# Task to carry out
Return a copy of every line in the records that includes the word "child".

** Task data follows **

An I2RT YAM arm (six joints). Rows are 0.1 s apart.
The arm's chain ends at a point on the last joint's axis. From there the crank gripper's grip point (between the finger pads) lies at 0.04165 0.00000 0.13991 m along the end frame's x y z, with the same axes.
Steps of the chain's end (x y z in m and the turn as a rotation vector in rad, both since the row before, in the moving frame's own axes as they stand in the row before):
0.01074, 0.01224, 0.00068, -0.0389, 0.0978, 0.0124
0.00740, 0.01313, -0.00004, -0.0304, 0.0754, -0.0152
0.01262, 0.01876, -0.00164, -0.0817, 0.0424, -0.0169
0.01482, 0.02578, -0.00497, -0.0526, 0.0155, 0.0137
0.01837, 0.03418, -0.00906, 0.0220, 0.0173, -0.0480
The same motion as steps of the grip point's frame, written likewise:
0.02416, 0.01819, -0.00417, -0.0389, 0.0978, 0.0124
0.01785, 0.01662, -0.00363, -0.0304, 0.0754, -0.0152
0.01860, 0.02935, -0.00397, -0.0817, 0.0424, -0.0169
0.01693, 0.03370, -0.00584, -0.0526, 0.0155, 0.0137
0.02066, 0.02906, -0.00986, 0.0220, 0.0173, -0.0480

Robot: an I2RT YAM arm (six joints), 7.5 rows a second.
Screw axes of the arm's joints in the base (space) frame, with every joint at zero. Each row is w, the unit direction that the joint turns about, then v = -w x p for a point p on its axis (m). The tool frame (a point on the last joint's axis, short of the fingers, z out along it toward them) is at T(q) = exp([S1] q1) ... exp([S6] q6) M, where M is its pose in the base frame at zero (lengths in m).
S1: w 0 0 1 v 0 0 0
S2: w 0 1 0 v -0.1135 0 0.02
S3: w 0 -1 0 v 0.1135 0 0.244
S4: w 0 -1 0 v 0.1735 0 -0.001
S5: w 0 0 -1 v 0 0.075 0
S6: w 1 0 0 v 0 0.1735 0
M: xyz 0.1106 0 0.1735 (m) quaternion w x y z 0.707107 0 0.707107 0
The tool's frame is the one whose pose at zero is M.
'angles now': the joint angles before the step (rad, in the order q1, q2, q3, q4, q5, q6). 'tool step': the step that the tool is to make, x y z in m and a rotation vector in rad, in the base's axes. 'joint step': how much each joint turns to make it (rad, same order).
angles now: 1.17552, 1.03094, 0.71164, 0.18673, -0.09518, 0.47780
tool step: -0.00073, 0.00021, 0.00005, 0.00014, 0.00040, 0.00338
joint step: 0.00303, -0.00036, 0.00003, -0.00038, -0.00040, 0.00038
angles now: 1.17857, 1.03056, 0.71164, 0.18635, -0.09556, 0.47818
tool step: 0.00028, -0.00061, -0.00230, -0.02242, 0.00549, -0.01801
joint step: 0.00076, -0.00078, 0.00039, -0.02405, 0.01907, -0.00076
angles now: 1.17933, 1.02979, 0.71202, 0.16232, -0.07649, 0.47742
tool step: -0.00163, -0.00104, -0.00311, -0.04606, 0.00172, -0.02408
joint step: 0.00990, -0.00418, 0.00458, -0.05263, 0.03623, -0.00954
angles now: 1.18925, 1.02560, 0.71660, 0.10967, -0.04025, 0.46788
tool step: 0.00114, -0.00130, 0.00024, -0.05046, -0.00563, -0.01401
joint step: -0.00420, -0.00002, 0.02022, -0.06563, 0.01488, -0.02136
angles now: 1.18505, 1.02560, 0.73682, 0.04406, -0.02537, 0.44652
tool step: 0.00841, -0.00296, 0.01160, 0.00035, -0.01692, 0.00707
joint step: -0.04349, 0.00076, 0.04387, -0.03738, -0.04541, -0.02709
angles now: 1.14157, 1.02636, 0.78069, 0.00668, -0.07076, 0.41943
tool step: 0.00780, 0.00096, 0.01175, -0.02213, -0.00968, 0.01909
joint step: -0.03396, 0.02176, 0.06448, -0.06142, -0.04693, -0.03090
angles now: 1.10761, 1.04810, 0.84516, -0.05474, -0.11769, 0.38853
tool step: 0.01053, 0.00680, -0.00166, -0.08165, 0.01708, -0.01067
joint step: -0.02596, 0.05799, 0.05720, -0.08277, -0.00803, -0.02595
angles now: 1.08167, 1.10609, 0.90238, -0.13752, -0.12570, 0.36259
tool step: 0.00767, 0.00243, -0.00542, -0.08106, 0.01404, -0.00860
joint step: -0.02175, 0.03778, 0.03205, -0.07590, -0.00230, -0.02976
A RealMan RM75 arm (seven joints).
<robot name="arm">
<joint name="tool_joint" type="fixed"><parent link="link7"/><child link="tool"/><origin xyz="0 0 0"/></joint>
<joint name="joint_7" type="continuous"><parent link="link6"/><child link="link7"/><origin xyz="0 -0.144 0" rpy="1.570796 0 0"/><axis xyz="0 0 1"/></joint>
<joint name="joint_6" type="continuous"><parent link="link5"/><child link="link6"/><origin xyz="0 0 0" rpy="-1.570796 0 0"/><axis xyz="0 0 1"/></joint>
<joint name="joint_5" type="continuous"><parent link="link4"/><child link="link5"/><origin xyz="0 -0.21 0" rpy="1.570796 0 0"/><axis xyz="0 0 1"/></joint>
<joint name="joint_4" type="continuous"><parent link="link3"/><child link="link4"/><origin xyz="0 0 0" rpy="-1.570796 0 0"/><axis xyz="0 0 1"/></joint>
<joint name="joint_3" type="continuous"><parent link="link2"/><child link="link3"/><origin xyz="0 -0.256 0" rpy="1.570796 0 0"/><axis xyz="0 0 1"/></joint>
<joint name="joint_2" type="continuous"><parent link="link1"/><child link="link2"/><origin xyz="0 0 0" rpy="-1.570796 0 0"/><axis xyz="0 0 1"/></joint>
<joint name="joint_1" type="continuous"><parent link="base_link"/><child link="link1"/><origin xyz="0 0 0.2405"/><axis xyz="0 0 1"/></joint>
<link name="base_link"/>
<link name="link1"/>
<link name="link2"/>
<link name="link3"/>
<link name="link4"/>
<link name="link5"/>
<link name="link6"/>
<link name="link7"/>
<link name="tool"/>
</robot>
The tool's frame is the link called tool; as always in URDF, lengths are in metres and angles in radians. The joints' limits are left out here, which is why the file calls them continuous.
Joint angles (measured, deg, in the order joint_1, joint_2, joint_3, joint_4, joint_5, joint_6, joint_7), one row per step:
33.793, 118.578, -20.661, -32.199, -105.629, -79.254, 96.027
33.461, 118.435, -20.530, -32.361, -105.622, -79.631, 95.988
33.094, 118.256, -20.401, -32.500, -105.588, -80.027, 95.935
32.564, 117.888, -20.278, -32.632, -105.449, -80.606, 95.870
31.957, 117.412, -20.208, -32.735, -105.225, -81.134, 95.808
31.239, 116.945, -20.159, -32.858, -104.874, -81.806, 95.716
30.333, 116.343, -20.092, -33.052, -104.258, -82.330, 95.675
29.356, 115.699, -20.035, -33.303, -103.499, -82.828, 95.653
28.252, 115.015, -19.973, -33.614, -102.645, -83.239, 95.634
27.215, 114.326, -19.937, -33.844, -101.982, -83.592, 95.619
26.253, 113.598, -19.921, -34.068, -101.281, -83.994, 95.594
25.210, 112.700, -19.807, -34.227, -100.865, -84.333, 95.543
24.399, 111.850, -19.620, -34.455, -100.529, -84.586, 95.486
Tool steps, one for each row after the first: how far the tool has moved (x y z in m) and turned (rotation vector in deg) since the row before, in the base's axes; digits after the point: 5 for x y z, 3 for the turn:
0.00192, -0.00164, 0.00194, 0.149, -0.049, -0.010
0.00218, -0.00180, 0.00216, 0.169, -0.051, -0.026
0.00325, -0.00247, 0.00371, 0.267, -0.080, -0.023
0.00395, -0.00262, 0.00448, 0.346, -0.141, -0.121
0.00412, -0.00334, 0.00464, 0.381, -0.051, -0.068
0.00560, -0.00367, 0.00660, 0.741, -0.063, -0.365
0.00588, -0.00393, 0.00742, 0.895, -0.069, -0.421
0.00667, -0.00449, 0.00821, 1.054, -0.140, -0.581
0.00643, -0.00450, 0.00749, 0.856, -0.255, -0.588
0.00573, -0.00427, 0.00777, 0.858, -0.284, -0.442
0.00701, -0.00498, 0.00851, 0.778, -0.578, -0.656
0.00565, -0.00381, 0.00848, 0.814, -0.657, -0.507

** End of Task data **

# Answer section
<joint name="tool_joint" type="fixed"><parent link="link7"/><child link="tool"/><origin xyz="0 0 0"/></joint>
<joint name="joint_7" type="continuous"><parent link="link6"/><child link="link7"/><origin xyz="0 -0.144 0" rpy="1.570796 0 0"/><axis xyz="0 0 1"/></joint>
<joint name="joint_6" type="continuous"><parent link="link5"/><child link="link6"/><origin xyz="0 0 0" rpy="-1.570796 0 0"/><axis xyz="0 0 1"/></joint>
<joint name="joint_5" type="continuous"><parent link="link4"/><child link="link5"/><origin xyz="0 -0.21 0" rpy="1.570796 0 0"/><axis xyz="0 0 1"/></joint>
<joint name="joint_4" type="continuous"><parent link="link3"/><child link="link4"/><origin xyz="0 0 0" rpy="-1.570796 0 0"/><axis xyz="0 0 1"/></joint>
<joint name="joint_3" type="continuous"><parent link="link2"/><child link="link3"/><origin xyz="0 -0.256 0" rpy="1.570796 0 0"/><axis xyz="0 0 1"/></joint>
<joint name="joint_2" type="continuous"><parent link="link1"/><child link="link2"/><origin xyz="0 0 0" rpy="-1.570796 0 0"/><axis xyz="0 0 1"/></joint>
<joint name="joint_1" type="continuous"><parent link="base_link"/><child link="link1"/><origin xyz="0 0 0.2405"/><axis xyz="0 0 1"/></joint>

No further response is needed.